### About this task:
Write the data out again, word for word.
[Recorded data]
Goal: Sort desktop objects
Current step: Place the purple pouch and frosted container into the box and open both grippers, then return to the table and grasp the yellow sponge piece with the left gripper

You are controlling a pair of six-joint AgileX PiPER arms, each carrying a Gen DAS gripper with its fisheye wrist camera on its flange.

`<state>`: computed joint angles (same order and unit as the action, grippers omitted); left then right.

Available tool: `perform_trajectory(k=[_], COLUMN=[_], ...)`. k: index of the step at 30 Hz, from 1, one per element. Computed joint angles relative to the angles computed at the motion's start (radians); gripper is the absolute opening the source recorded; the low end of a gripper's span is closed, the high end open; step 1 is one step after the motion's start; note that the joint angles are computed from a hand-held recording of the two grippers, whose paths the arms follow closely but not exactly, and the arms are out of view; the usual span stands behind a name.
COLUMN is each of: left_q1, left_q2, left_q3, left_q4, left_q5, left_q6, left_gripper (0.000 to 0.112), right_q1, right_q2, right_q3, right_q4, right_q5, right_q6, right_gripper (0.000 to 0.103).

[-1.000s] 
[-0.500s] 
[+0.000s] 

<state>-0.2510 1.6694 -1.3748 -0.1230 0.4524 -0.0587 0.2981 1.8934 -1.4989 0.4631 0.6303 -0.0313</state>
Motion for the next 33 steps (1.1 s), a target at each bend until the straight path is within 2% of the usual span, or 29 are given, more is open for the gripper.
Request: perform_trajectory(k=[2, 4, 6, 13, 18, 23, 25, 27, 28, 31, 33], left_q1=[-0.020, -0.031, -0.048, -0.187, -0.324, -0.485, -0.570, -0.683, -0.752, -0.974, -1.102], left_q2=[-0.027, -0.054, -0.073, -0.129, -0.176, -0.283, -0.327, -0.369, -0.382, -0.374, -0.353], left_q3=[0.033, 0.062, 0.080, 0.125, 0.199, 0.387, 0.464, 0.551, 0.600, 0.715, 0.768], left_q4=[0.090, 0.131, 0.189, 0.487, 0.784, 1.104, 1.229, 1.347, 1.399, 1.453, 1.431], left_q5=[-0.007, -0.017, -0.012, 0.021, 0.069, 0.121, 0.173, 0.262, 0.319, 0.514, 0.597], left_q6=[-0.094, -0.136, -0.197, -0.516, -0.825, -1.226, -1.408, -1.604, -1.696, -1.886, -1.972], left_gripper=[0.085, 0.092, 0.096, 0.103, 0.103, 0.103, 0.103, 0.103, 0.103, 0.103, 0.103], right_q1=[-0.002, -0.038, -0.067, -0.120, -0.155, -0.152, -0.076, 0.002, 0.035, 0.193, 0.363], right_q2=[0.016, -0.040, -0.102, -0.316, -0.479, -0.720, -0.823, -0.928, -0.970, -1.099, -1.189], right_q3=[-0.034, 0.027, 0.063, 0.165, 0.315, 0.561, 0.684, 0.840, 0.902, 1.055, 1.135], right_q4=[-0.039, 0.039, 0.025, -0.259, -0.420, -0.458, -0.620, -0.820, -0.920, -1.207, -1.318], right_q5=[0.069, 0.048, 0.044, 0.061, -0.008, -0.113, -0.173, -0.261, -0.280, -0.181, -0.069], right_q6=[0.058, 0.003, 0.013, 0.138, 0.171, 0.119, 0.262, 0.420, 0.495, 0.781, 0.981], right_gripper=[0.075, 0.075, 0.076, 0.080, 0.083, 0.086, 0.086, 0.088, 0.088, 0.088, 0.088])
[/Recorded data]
### Result for this task:
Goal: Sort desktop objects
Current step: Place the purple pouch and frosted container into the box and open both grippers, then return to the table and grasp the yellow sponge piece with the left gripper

You are controlling a pair of six-joint AgileX PiPER arms, each carrying a Gen DAS gripper with its fisheye wrist camera on its flange.

`<state>`: computed joint angles (same order and unit as the action, grippers omitted); left then right.

Available tool: `perform_trajectory(k=[_], COLUMN=[_], ...)`. k: index of the step at 30 Hz, from 1, one per element. Computed joint angles relative to the angles computed at the motion's start (radians); gripper is the absolute opening the source recorded; the low end of a gripper's span is closed, the high end open; step 1 is one step after the motion's start; note that the joint angles are computed from a hand-held recording of the two grippers, whose paths the arms follow closely but not exactly, and the arms are out of view; the usual span stands behind a name.
COLUMN is each of: left_q1, left_q2, left_q3, left_q4, left_q5, left_q6, left_gripper (0.000 to 0.112), right_q1, right_q2, right_q3, right_q4, right_q5, right_q6, right_gripper (0.000 to 0.103).

[-1.000s] 
[-0.500s] 
[+0.000s] 

<state>-0.2510 1.6694 -1.3748 -0.1230 0.4524 -0.0587 0.2981 1.8934 -1.4989 0.4631 0.6303 -0.0313</state>
Motion for the next 33 steps (1.1 s), a target at each bend until the straight path is within 2% of the usual span, or 29 are given, more is open for the gripper.
Request: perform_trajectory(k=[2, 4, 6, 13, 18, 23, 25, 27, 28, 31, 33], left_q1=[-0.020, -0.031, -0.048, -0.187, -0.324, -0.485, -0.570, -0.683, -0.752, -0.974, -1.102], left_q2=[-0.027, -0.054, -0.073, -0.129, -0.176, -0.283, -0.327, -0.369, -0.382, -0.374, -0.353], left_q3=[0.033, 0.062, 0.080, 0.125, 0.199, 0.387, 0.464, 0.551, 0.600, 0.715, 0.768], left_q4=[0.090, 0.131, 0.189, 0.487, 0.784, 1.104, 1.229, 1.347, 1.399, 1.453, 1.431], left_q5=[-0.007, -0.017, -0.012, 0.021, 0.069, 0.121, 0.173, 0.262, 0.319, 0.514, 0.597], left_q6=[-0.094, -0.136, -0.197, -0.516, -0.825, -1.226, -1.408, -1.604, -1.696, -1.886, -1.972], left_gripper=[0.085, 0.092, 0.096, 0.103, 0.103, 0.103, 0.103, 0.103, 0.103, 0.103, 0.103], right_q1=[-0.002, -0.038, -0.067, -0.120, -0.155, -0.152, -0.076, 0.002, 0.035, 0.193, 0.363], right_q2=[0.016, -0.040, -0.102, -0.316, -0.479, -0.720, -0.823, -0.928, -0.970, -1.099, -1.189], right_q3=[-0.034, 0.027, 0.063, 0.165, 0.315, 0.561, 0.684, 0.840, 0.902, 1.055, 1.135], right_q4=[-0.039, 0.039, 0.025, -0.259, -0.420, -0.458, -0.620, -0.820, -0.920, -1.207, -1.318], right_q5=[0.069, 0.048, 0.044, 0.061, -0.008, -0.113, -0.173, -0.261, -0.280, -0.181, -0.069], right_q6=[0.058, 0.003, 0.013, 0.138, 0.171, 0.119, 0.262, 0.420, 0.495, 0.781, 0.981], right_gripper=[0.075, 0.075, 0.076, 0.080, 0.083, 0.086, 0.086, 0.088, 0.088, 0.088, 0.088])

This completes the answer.